What is being asked |
From the entries that follow, copy every line with the word "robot".
========================================
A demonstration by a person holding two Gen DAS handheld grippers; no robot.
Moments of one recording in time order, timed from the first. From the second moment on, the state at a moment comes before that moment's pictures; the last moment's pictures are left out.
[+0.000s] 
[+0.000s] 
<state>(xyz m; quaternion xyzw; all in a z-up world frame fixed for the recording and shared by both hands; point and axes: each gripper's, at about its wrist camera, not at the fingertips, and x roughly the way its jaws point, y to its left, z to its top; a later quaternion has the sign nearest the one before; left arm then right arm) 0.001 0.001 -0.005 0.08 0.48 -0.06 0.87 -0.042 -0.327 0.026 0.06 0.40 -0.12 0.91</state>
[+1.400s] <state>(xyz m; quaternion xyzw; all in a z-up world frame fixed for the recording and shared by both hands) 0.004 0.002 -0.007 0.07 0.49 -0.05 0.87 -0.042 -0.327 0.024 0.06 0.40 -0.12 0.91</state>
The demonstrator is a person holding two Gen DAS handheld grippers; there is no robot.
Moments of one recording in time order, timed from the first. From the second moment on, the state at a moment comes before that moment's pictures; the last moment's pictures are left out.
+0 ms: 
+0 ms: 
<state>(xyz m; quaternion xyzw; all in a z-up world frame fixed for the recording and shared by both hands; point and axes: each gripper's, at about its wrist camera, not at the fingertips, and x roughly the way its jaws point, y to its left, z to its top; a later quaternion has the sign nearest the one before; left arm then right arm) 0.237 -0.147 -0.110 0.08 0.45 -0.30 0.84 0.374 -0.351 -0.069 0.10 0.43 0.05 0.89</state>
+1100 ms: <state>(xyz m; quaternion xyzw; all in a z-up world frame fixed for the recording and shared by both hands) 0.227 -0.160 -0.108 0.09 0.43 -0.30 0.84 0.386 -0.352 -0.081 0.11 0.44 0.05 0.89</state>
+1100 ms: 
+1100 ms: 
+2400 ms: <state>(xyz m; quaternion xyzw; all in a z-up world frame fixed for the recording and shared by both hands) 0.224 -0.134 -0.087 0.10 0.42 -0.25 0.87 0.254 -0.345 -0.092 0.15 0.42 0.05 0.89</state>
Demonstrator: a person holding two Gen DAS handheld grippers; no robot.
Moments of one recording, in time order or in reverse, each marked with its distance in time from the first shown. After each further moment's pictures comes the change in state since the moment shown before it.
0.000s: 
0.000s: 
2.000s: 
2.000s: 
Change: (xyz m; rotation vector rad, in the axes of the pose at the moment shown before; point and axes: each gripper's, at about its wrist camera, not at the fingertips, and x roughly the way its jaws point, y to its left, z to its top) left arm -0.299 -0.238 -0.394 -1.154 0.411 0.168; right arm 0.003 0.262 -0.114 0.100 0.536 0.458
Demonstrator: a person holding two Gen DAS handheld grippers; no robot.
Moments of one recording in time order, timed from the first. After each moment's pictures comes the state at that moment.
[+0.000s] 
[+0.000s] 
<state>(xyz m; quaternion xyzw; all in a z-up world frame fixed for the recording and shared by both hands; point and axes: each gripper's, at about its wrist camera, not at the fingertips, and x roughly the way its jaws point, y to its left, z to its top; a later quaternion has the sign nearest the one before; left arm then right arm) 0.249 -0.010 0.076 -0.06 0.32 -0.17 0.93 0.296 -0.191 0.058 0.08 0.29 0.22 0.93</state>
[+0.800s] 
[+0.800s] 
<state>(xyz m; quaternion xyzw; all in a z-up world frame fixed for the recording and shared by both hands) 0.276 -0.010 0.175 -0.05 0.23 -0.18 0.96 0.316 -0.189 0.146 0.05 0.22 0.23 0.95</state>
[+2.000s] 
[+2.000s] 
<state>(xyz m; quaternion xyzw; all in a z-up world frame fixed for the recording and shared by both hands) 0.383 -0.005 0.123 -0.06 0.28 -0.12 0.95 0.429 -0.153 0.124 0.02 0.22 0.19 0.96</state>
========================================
Solution to this task |
A demonstration by a person holding two Gen DAS handheld grippers; no robot.
The demonstrator is a person holding two Gen DAS handheld grippers; there is no robot.
Demonstrator: a person holding two Gen DAS handheld grippers; no robot.
Demonstrator: a person holding two Gen DAS handheld grippers; no robot.

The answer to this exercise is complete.